Testosterone acts through the membrane protein GPRC6A to cause cardiac edema in zebrafish embryos.

Androgens are classically thought to act through intracellular androgen receptors (AR/NR3C4), but they can also trigger non-genomic effects via membrane proteins. Although several membrane androgen receptors have been characterized in vitro, their functions in vivo remain unclear. Using a chemical-genetic screen in zebrafish, we found that GPRC6A, a G-protein-coupled receptor, mediates non-genomic androgen actions during embryonic development. Exposure to androgens (androstanedione, DHT and testosterone) caused cardiac edema or tail curvature in wild-type embryos, as well as in ar mutants, suggesting AR-independent pathways. We then mutated putative membrane androgen receptors [gprc6a, hcar1-4 and zip9 (slc39a9)] and found that only gprc6a mutants exhibited a significant reduction in cardiac edema after testosterone exposure. Additionally, co-treatment of wild-type embryos with testosterone and GPRC6A antagonists significantly suppressed the cardiac edema phenotype.

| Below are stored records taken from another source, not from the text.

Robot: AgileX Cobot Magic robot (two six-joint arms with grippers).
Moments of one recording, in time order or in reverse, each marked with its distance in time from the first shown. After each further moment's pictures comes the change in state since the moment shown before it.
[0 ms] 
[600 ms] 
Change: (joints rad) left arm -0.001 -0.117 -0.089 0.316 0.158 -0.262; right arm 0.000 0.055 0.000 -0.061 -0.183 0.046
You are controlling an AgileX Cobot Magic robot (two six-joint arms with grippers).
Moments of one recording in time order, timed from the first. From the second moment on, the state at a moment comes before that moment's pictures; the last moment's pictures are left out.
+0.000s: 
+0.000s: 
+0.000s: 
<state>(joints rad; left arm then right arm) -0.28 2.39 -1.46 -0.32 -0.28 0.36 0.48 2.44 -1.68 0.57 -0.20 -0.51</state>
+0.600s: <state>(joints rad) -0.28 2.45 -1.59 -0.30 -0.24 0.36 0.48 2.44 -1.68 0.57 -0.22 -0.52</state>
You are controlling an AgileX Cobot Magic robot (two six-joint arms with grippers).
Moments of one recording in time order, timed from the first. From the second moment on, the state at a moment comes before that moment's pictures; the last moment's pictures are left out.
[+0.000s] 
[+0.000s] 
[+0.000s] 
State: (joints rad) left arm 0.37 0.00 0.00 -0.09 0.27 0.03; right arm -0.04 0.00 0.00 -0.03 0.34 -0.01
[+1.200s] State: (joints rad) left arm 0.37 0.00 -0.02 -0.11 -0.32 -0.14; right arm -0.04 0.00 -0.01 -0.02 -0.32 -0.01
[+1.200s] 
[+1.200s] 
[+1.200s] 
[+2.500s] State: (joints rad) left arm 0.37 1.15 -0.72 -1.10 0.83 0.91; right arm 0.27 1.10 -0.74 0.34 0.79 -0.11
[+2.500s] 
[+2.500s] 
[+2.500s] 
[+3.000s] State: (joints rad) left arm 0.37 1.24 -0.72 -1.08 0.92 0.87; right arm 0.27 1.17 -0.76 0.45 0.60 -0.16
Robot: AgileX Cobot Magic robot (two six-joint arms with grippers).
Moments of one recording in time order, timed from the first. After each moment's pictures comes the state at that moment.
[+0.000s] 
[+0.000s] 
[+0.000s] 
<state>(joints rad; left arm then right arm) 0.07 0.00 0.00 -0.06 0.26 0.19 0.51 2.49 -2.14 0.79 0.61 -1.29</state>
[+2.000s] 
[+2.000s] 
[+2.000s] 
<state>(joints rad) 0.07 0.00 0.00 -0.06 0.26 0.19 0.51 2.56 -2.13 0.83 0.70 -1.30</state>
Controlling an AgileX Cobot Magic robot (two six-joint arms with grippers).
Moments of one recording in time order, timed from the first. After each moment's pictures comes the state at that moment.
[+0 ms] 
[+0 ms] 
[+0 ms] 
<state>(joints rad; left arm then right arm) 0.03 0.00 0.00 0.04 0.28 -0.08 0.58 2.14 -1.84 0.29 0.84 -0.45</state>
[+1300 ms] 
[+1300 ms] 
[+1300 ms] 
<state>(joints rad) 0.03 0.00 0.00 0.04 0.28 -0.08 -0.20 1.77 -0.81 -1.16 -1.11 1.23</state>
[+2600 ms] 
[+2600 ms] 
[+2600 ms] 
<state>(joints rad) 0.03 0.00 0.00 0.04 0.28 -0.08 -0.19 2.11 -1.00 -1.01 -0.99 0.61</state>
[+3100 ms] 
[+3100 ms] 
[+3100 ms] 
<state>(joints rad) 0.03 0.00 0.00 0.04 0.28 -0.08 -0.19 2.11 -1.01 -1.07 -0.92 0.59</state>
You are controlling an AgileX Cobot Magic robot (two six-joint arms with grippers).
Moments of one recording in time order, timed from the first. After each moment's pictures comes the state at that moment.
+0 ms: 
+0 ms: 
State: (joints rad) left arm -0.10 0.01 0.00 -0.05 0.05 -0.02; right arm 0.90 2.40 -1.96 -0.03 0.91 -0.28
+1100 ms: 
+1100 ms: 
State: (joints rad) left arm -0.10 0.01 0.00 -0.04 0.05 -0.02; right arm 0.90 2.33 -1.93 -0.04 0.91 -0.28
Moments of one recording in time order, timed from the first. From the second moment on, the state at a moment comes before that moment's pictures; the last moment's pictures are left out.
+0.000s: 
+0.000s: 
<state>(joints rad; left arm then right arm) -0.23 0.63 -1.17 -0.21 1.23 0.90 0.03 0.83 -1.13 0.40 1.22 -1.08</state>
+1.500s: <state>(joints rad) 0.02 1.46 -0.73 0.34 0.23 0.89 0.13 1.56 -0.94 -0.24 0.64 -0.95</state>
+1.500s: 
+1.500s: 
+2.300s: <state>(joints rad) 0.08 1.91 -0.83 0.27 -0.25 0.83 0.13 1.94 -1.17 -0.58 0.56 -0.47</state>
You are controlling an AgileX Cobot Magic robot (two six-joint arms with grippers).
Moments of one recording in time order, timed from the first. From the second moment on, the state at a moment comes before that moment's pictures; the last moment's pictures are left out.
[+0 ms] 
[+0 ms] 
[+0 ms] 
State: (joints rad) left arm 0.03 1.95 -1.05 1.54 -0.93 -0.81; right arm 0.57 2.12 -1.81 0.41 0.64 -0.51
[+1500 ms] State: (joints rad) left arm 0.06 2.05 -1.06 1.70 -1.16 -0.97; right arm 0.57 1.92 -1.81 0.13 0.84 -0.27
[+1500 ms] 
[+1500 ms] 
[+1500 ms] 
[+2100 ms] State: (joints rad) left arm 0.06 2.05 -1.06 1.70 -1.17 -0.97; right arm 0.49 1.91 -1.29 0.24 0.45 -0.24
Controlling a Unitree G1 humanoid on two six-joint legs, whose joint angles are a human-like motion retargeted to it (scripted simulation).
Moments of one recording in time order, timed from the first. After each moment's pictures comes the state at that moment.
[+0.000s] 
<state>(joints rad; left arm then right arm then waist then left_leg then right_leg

Using RNA-seq and RNA rescue approaches, we found that testosterone and GPRC6A cause cardiac phenotypes by reducing Pak1 signaling. Our results indicate that testosterone induces cardiac edema in zebrafish embryos through GPRC6A, independent of nuclear androgen receptors, highlighting a previously unappreciated non-genomic androgen signaling pathway in embryonic development.